A seventh nuclear test could provide the regime with important insights into this.

But it is also possible that Kim simply wants to test a nuclear bomb with greater explosive power.

“But I don’t expect a major technological leap because, from what we know, the North’s nuclear weapons are already very advanced,” said Pacheco Pardo.

He suspects that Kim is primarily concerned with a political message: "A test would once again make it clear to the international community that North Korea is a nuclear power and that this can no longer be changed."

What role do China and Russia play?

A seventh nuclear test could hardly be stopped.

Since the failed meeting between Kim Jong-un and then US President Donald Trump in Hanoi in February 2019, there has been no progress in disarmament negotiations with North Korea.

“I don’t think the West can do much,” says Pacheco Pardo.

He points out that the United Nations had already failed in 2006 to prevent North Korea's first nuclear test, which Kim's father Kim Jong-il had carried out in 2006.

Today, North Korea only maintains significant diplomatic contacts with China and Russia.

Beijing, however, regularly emphasizes that China has good relations with its neighboring country;

But that doesn't mean that you can also exert influence on Kim Jong-un.

The relationship between Pyongyang and Moscow is also complex: Vladimir Putin depends on arms deliveries from North Korea to keep the war in Ukraine going, Kim Jong-un on Russian high technology.

It is now up to Beijing and Moscow to show Kim Jong-un where their red lines lie, said former US intelligence officer Sydney Seiler at the CSIS event.
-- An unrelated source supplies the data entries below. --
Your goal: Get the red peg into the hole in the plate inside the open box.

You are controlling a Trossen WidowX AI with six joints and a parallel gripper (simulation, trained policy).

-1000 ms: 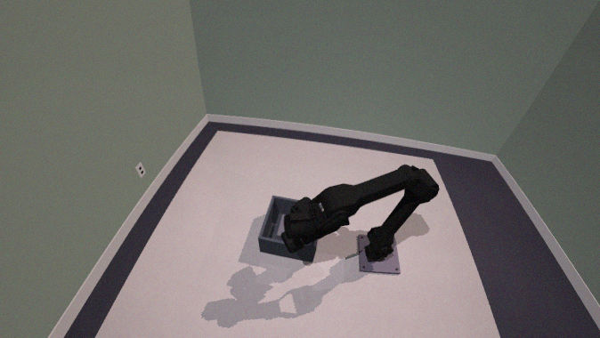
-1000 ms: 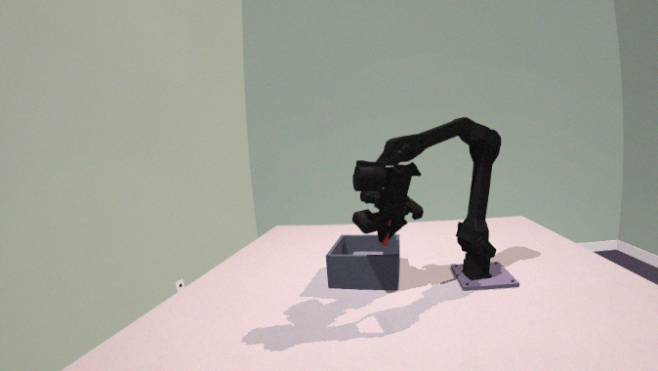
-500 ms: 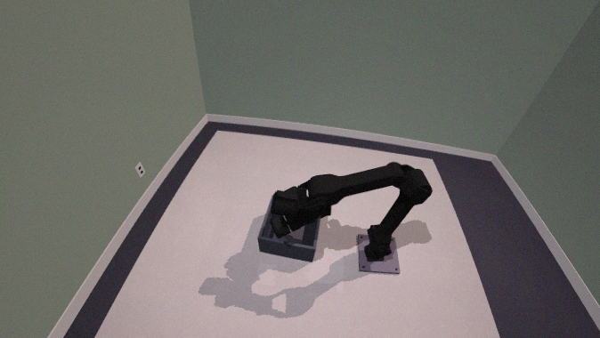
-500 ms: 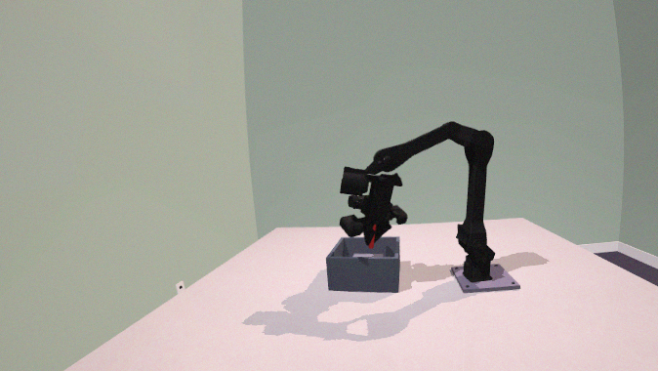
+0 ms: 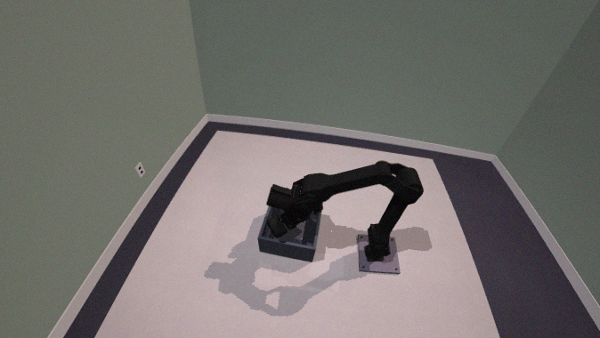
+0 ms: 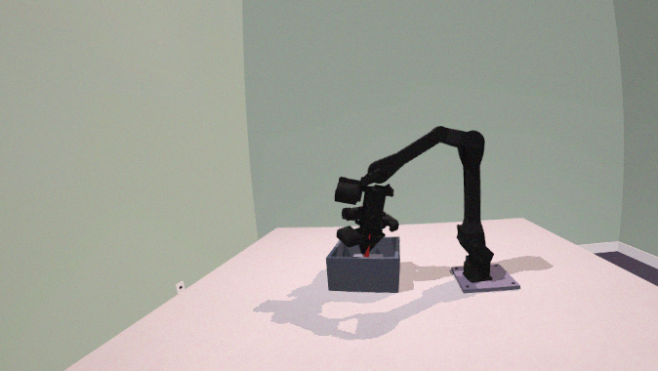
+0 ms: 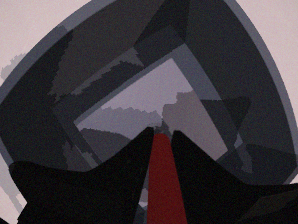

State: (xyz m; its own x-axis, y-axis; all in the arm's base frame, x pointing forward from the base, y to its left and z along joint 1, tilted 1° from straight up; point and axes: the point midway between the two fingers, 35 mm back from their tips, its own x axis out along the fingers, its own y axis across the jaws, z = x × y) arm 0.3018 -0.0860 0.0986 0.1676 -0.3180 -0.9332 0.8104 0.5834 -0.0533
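Now: the grey plate 3 cm below my gripper tip and 1 cm to the left of it. The rest, counted from my gripper tip: red peg 3 cm above, 1 cm to the left, 1 cm behind; dark grey box 5 cm below, 1 cm to the left.
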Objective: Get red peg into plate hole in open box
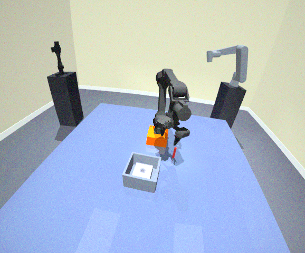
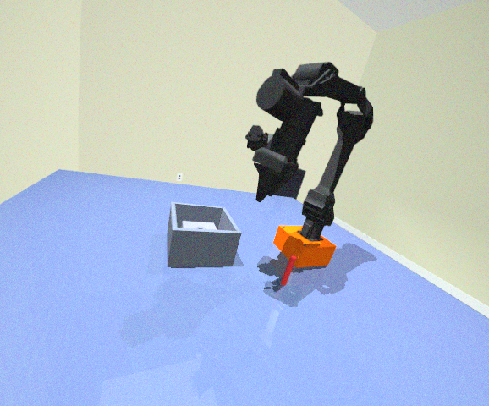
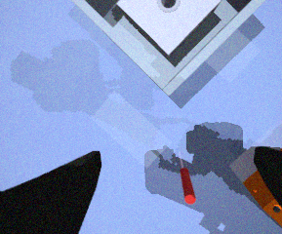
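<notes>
My gripper tip is now 8 cm past the red peg, 7 cm to the right of it and 16 cm above it. Round my gripper tip: grey box (8 cm ahead, 11 cm to the right, 17 cm below).
</notes>
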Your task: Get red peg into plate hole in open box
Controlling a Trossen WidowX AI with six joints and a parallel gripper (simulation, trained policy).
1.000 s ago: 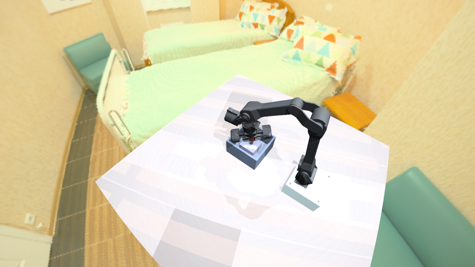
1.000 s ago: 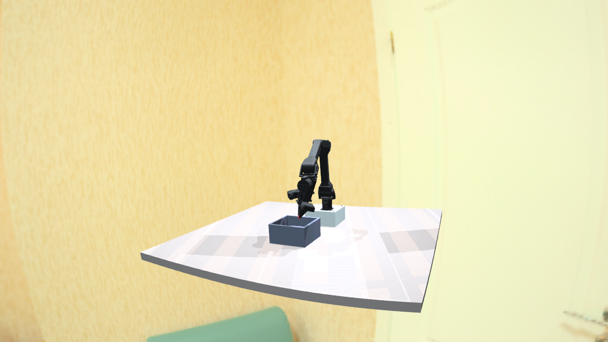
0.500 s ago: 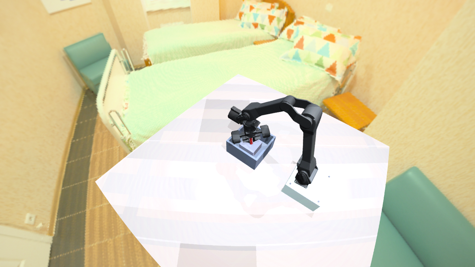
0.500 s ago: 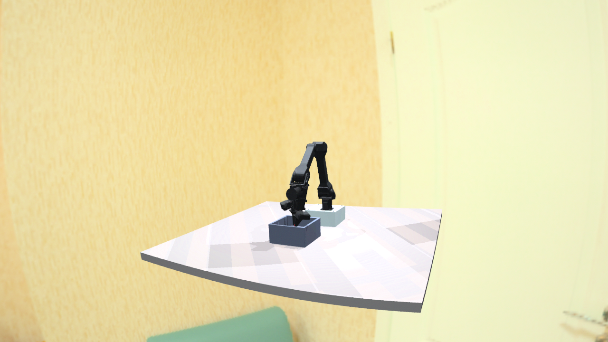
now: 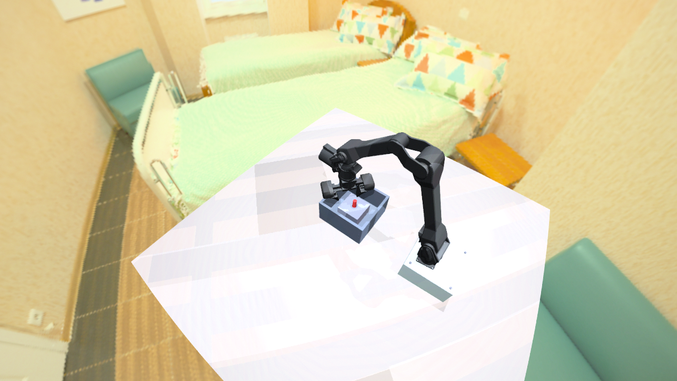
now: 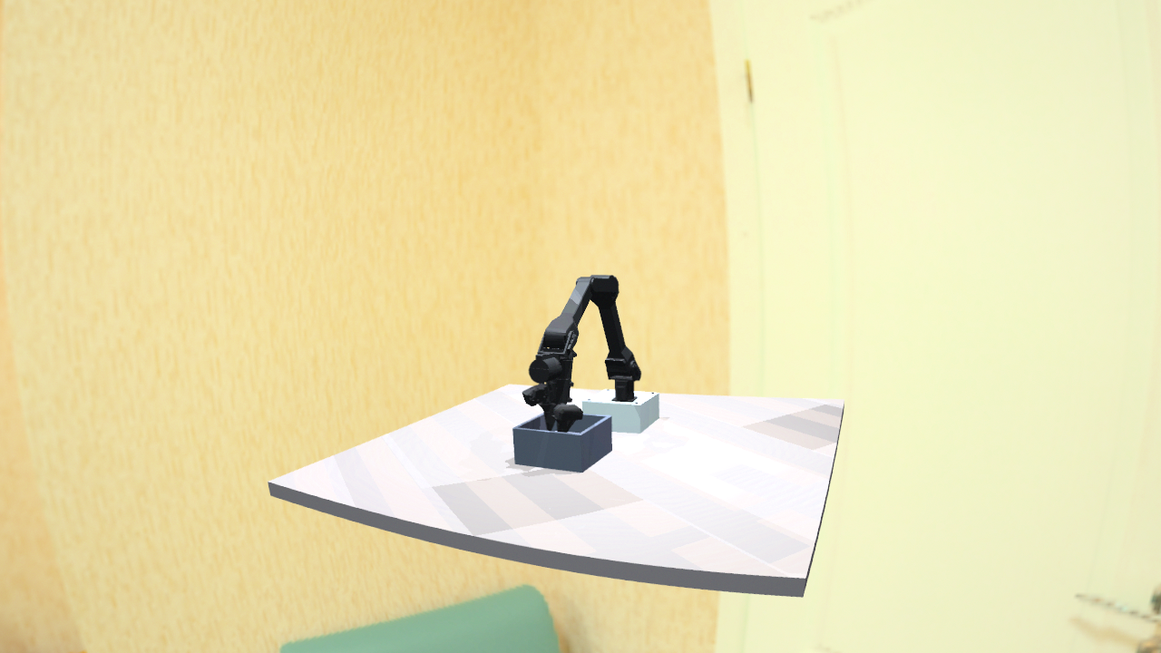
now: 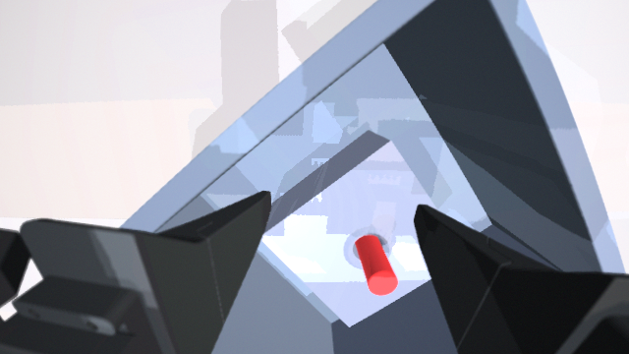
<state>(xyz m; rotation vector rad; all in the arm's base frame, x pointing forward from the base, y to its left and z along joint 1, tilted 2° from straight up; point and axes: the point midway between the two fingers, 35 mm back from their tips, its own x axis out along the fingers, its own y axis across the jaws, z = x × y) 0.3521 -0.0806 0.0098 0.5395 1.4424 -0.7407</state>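
Right now the red peg is 4 cm behind my gripper tip, 1 cm to the left of it and 2 cm below it. Also, from my gripper tip: blue-grey box 4 cm behind, 1 cm to the left, 4 cm below.
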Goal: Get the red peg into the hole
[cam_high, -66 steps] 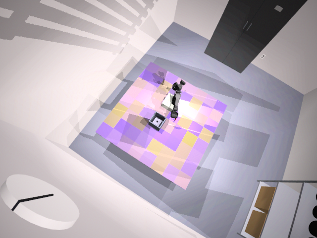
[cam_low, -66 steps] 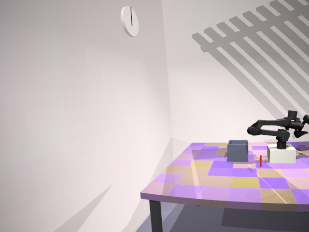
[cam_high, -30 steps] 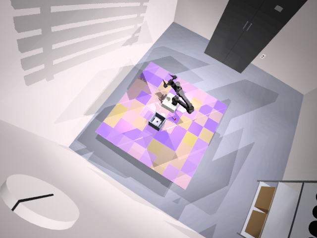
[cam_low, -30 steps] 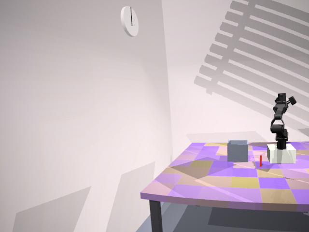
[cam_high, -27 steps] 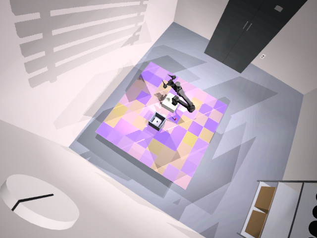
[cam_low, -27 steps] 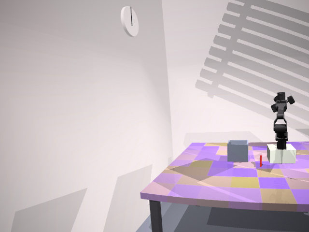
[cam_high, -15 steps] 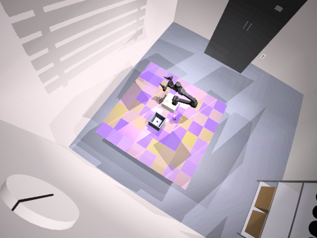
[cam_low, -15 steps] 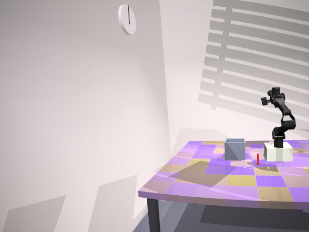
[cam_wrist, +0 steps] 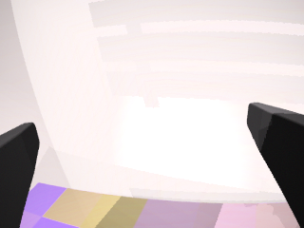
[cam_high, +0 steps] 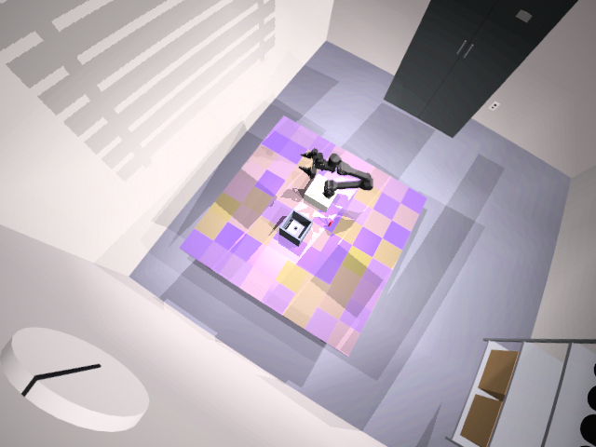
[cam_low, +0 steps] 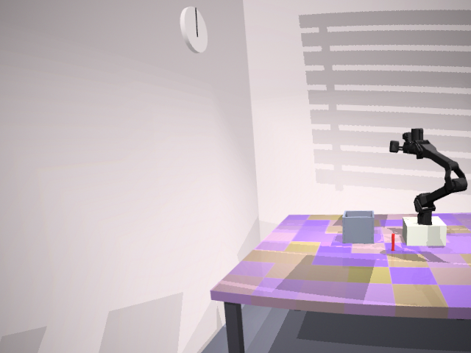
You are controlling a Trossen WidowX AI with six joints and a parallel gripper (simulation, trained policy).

“I have every reason to believe that China does not want instability and war on the Korean peninsula,” said Seiler.

“But I’m not so sure whether Vladimir Putin is so vehemently against it.”

For Ramon Pacheco Pardo, diplomatic advances don't make much of a difference anyway.

“North Korea already has nuclear weapons, and it also has missiles.

So we can just carry on as before,” he says.

Also because it can obtain the necessary technologies and materials via global smuggling networks.

“And Russia and China can’t stop that either.”